> **AIM OF THE TASK**: Repeat what the lines below say, word for word, and skip every image.

▬▬▬▬▬▬▬▬▬▬

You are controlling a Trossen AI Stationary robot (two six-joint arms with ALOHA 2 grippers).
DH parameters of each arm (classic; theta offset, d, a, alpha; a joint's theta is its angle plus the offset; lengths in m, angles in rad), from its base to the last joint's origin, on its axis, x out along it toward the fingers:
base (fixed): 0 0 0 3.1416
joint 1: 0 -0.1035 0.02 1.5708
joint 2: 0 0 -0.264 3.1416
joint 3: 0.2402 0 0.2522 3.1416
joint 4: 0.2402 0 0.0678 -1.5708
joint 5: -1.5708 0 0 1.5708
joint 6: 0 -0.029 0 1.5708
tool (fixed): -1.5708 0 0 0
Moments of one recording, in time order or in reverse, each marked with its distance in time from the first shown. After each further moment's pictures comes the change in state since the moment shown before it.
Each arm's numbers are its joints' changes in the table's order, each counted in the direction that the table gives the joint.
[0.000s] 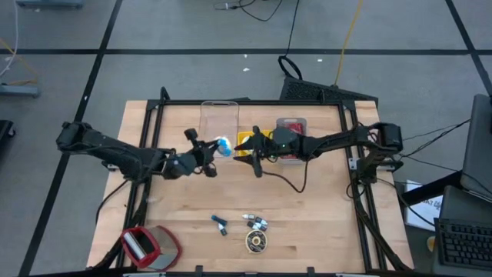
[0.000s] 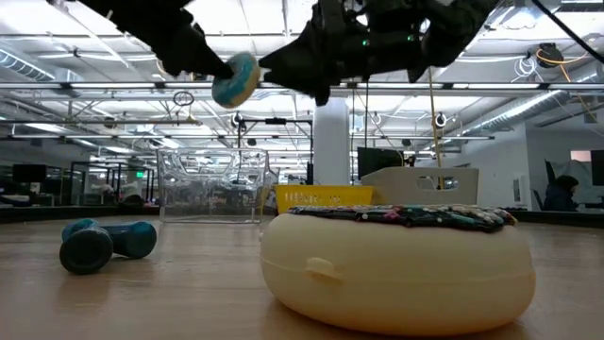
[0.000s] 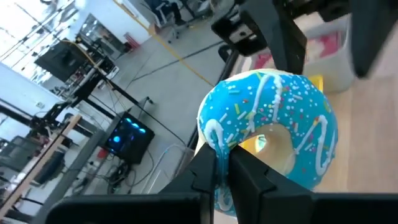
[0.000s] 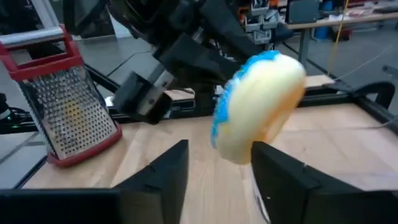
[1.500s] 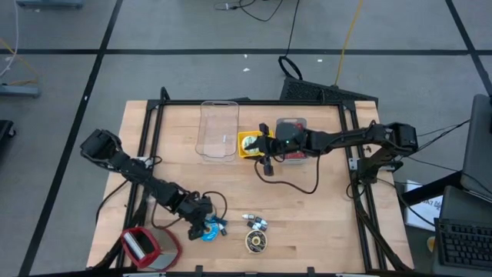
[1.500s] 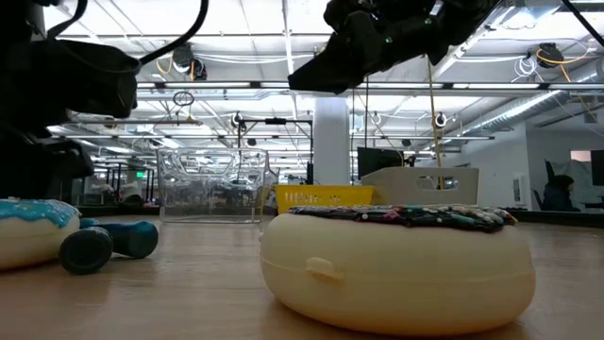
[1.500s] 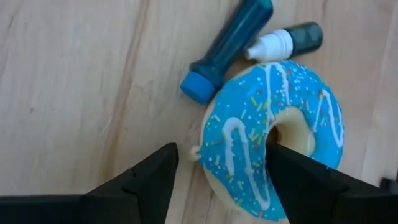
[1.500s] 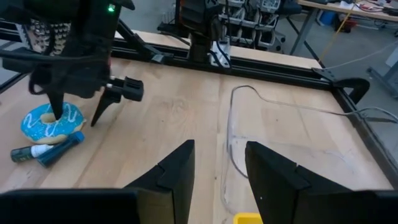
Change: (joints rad) left arm 0.343 0.430 0.007 0.259 0.919 1.165; right arm 0.008 -0.144 0.000 0.358 0.001 0.294
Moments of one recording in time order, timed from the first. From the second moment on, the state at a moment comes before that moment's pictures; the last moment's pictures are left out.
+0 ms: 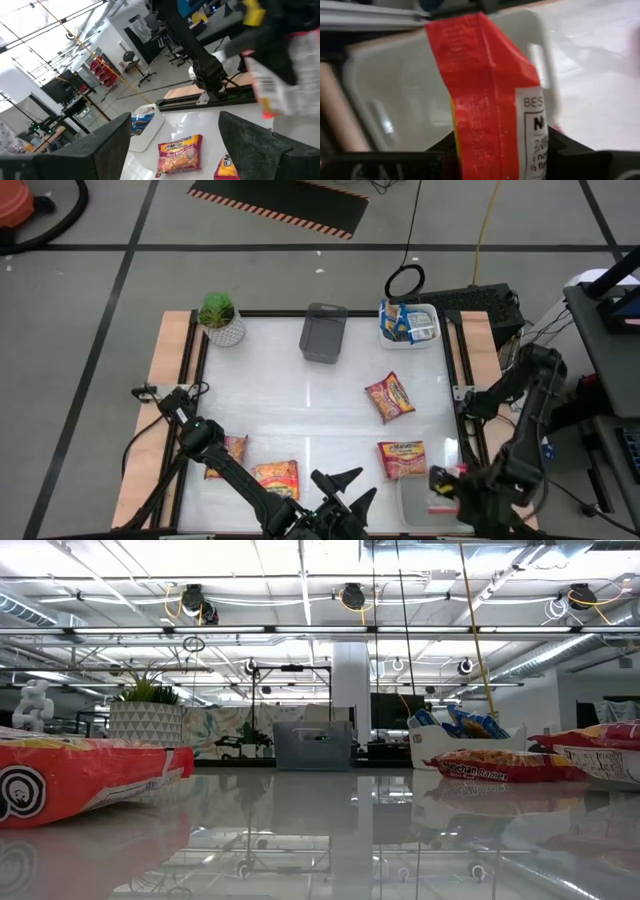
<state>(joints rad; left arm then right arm) -0.70 2.43 2.26 0.10 -1.39 0.49 1.13 1.39 1.21 -1.09 0.20 -0.20</state>
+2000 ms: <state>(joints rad) -0.67 2.43 2.26 -0.06 -1.31 0.30 1.17 1.56 1.19 -1.02 -0.04 -0.25</state>
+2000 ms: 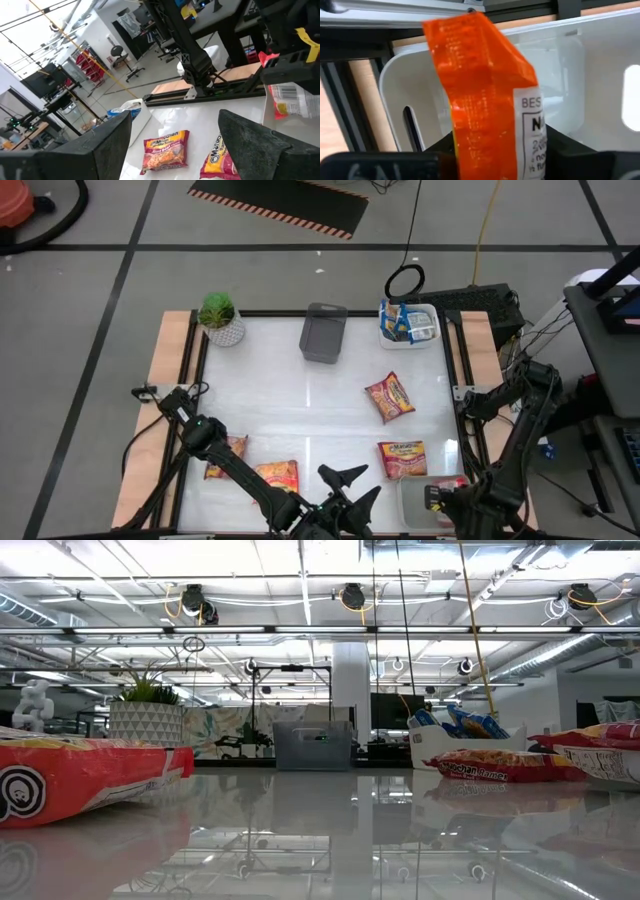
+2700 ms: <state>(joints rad) -0.67 2.43 2.26 -0.09 -1.31 0.27 1.19 1.56 1.21 -1.04 0.02 -0.10</state>
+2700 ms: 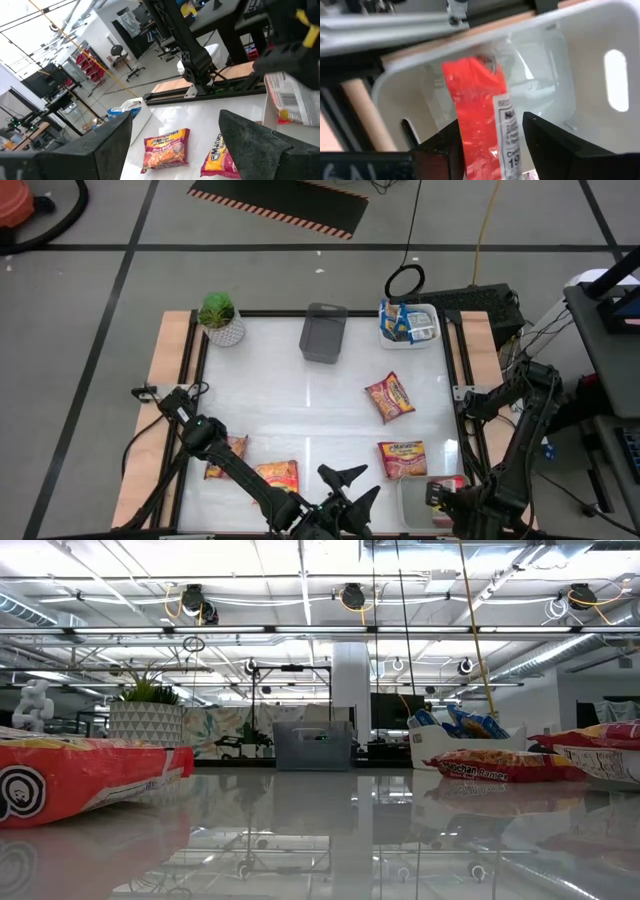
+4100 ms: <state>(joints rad) -0.75 2.30 2.26 -0.81 -0.97 -0.63 1.15 1.55 1.35 -0.55 0.55 0.20</state>
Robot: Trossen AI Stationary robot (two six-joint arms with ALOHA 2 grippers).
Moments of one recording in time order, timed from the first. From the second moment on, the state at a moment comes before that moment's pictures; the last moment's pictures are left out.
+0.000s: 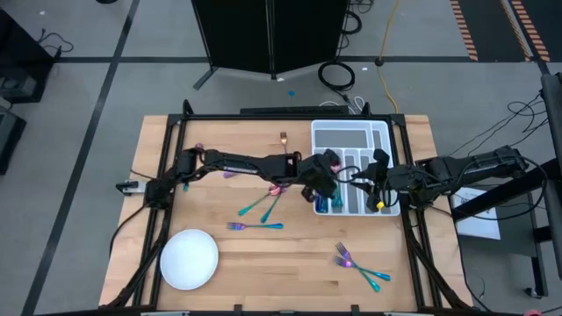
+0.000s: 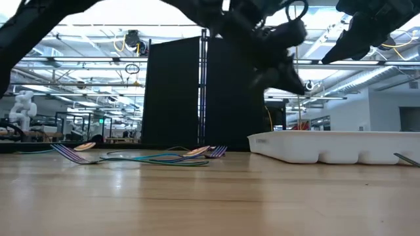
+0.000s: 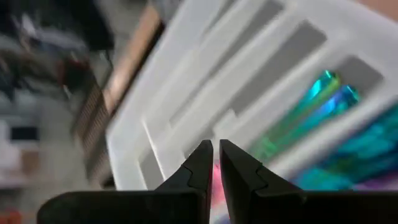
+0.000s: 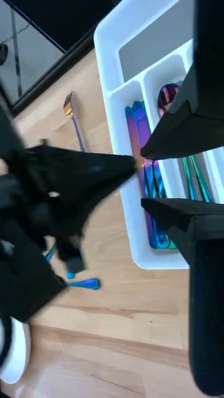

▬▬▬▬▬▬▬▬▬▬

> **EXERCISE SOLUTION**:
You are controlling a Trossen AI Stationary robot (two six-joint arms with ALOHA 2 grippers).
DH parameters of each arm (classic; theta offset, d, a, alpha; a joint's theta is its angle plus the offset; lengths in m, angles in rad), from its base to the last joint's origin, on its axis, x out along it toward the fingers:
base (fixed): 0 0 0 3.1416
joint 1: 0 -0.1035 0.02 1.5708
joint 2: 0 0 -0.264 3.1416
joint 3: 0.2402 0 0.2522 3.1416
joint 4: 0.2402 0 0.0678 -1.5708
joint 5: -1.5708 0 0 1.5708
joint 6: 0 -0.029 0 1.5708
tool (fixed): -1.5708 0 0 0
Moments of one recording, in time order or in reverse, each marked with its distance in time from the first shown. After each further moment's pictures comes the change in state since the moment shown before it.
Each arm's numbers are its joints' changes in the table's order, each counted in the direction that the table gives the joint.
[0.000s] 
[0.000s] 
[0.000s] 
[0.000s] 
[1.500s] 
[1.500s] 
[1.500s] 
[1.500s] 
Change: (joints rad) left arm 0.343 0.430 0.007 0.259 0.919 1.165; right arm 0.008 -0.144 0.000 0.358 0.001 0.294
Moments of one recording in time order, timed from the first. From the second moment on, the state at a moment comes before that moment's pictures; the last moment's pictures are left out.
+0 ms: 
<state>(joints rad; left arm then right arm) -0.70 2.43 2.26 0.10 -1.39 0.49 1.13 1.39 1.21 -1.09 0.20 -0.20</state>
+2000 ms: <state>(joints rad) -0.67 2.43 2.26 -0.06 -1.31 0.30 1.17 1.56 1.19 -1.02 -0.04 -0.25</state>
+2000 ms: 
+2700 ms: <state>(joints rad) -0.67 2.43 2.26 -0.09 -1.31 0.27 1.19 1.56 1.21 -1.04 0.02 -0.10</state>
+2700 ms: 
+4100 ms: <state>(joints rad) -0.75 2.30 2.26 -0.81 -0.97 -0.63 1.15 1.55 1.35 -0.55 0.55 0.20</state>
Robot: Trossen AI Stationary robot (two six-joint arms with ALOHA 2 grippers).
Moments of one recording in time order, timed from the first. From the second moment on, the state at a moment comes before that moment's pictures; the last moment's pictures are left out.
+0.000s: 
+0.000s: 
+0.000s: 
+0.000s: 

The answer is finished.